Transcribe the data exactly, stopping after the "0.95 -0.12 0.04" line.

** Input data follows **

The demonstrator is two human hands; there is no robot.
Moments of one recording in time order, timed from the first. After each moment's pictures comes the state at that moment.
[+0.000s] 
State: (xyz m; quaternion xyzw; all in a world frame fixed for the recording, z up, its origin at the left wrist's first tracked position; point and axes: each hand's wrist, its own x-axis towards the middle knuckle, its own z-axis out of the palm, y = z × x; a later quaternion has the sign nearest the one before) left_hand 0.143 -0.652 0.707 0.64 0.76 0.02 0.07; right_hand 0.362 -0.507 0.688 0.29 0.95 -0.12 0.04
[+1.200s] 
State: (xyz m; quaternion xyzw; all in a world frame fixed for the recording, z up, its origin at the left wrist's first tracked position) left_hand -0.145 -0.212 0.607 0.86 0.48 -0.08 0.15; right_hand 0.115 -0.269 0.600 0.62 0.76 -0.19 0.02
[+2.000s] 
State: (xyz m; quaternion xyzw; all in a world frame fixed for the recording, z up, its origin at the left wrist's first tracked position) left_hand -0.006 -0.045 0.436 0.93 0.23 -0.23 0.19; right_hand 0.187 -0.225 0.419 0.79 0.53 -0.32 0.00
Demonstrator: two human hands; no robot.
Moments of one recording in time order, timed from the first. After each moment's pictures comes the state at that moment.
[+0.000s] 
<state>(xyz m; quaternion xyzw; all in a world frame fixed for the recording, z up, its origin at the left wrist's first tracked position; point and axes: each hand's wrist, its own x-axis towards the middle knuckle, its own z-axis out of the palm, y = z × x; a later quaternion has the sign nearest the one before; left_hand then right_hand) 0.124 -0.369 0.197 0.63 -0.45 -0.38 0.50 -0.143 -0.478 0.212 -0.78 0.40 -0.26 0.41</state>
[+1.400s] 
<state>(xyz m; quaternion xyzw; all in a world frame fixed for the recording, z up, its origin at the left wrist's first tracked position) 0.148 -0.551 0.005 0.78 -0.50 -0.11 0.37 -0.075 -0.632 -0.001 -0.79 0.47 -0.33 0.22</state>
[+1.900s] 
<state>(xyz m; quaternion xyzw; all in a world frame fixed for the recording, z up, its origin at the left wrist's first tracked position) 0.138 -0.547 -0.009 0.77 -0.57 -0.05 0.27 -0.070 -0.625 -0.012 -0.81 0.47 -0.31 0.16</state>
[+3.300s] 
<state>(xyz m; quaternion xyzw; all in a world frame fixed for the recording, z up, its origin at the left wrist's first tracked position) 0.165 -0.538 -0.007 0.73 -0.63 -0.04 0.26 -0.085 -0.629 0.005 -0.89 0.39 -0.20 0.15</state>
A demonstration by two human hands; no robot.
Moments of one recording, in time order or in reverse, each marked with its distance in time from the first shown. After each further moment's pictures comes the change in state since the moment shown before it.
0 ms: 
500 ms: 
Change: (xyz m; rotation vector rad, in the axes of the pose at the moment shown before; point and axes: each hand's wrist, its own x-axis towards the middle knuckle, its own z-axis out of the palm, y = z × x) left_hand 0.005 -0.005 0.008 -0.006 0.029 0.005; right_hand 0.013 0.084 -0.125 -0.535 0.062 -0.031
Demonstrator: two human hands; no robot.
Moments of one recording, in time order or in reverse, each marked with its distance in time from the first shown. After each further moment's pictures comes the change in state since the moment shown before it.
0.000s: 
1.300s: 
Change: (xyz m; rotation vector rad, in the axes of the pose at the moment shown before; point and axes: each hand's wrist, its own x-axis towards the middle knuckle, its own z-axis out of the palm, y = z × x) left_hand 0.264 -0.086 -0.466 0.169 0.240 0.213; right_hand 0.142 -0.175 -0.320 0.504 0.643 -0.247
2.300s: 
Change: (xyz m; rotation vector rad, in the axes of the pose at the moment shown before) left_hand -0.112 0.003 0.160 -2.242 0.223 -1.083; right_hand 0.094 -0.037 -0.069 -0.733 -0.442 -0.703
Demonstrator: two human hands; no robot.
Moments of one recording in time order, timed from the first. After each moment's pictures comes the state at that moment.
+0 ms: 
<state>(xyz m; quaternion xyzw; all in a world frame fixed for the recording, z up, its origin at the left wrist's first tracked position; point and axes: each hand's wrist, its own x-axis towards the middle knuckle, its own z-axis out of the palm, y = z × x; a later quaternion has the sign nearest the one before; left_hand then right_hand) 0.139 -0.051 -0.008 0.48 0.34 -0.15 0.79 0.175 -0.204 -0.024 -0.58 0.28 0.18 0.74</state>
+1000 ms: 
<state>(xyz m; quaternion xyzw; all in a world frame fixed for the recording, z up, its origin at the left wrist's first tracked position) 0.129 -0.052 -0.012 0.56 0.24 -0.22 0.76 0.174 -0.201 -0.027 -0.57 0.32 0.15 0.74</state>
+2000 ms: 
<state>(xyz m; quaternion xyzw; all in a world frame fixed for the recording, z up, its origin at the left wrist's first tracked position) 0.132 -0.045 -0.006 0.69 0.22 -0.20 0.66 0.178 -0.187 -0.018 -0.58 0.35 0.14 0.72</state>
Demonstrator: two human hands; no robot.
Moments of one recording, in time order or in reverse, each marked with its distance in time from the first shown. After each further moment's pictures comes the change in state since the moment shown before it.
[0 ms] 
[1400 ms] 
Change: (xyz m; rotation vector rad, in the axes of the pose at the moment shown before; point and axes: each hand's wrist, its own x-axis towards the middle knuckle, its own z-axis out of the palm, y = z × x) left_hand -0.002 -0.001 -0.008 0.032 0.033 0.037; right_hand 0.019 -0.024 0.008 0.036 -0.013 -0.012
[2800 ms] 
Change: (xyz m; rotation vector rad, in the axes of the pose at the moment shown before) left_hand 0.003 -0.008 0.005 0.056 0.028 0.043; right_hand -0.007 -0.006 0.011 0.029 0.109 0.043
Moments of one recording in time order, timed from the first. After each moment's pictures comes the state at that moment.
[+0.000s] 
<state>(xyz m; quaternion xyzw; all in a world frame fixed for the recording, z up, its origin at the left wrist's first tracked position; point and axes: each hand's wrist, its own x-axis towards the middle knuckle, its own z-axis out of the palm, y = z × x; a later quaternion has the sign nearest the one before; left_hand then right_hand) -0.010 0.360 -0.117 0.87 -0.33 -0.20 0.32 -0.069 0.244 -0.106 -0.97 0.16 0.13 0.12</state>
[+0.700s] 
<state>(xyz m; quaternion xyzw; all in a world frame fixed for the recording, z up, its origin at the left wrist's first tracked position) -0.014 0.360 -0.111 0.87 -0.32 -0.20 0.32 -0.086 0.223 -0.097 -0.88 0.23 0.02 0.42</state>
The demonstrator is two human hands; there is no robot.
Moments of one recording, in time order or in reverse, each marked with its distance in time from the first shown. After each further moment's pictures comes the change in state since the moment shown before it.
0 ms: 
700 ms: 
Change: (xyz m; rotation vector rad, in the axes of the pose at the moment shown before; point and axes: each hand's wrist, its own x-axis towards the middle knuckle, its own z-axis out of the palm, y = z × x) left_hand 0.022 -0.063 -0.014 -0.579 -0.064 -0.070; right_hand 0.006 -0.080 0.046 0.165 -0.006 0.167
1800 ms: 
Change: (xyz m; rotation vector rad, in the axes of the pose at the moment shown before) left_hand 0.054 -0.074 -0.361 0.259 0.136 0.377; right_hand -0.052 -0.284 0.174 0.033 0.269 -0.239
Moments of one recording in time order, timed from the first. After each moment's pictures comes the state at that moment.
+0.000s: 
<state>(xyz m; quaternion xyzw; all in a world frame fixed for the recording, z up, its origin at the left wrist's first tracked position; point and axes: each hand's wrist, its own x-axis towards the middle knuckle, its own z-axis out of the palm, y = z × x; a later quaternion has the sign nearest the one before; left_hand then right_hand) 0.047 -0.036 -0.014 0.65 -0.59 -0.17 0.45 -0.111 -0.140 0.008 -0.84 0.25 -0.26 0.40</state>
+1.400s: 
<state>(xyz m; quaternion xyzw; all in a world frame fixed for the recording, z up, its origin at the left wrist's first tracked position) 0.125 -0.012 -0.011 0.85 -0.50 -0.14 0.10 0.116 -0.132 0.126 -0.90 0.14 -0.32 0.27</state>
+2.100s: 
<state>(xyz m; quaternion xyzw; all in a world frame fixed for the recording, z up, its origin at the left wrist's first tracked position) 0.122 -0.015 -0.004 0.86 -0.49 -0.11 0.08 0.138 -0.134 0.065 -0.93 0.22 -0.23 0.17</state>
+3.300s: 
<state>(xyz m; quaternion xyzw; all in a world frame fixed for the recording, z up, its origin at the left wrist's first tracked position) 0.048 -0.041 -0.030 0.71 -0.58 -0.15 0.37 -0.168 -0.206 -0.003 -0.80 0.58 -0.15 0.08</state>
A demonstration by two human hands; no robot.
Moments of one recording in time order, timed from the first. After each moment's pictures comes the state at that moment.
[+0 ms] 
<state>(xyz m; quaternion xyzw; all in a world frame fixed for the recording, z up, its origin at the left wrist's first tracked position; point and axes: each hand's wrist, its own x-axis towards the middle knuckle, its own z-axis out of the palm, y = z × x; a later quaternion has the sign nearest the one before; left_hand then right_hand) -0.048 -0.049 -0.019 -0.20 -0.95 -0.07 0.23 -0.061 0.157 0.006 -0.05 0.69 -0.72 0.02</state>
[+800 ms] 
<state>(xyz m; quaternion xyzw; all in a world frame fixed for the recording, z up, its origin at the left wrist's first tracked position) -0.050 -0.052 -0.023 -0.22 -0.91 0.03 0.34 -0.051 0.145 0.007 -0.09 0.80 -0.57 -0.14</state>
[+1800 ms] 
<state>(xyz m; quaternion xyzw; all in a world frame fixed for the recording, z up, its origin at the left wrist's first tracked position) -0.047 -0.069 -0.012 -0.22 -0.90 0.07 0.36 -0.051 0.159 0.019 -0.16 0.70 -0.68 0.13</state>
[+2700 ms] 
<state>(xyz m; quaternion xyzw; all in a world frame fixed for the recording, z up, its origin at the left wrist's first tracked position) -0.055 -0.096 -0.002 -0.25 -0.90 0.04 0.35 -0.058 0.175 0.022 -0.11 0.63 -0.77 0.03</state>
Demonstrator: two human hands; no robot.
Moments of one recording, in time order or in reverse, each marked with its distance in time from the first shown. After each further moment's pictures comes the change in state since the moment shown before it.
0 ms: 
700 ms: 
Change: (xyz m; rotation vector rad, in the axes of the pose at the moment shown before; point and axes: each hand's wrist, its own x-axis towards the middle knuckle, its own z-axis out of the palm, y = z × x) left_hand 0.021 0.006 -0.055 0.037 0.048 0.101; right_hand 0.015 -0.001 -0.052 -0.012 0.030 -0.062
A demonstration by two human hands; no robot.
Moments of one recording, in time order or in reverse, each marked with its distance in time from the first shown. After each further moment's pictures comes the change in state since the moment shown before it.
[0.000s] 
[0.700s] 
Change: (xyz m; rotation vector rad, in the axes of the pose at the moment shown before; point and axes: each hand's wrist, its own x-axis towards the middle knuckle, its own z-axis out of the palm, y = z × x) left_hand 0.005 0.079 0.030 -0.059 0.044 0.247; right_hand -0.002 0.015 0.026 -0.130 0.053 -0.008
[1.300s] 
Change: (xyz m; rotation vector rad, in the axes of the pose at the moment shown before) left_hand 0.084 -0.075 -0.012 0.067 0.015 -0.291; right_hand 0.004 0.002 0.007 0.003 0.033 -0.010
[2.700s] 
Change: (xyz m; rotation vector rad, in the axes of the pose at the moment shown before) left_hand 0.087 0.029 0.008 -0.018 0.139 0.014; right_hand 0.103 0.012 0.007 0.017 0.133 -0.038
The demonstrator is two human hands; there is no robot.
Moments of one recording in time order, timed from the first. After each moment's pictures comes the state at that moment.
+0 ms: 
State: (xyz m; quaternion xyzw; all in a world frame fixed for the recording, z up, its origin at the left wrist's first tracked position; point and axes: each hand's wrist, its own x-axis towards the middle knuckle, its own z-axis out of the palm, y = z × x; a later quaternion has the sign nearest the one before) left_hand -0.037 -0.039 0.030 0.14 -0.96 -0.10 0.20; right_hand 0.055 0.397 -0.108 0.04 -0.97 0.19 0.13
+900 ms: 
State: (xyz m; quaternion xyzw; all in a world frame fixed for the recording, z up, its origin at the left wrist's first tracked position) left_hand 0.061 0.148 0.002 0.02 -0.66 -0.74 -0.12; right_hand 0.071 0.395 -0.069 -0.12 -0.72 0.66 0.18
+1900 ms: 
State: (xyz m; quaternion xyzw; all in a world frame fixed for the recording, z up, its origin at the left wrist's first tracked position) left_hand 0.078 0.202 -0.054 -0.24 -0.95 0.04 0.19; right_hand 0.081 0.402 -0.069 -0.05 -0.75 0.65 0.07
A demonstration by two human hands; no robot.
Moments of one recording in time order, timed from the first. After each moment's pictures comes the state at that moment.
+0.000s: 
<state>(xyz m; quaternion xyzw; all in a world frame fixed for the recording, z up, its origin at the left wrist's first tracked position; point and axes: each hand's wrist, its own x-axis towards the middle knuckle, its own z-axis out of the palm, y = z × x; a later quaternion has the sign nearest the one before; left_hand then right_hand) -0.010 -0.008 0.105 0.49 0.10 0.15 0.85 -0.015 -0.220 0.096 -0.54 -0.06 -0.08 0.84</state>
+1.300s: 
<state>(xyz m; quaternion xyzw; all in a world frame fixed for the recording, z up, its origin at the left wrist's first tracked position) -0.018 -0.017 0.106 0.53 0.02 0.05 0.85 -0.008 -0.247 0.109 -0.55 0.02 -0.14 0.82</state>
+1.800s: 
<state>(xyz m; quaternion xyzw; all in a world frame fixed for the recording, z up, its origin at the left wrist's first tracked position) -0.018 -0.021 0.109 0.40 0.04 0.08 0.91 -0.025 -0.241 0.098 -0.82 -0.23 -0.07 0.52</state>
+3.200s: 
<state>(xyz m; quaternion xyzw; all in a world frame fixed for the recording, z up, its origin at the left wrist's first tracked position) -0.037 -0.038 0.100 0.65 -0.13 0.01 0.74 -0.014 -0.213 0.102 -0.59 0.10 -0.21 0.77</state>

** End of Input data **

*Exercise solution*.
The demonstrator is two human hands; there is no robot.
Moments of one recording in time order, timed from the first. After each moment's pictures comes the state at that moment.
[+0.000s] 
State: (xyz m; quaternion xyzw; all in a world frame fixed for the recording, z up, its origin at the left wrist's first tracked position; point and axes: each hand's wrist, its own x-axis towards the middle knuckle, its own z-axis out of the palm, y = z × x; a later quaternion has the sign nearest the one before) left_hand 0.143 -0.652 0.707 0.64 0.76 0.02 0.07; right_hand 0.362 -0.507 0.688 0.29 0.95 -0.12 0.04

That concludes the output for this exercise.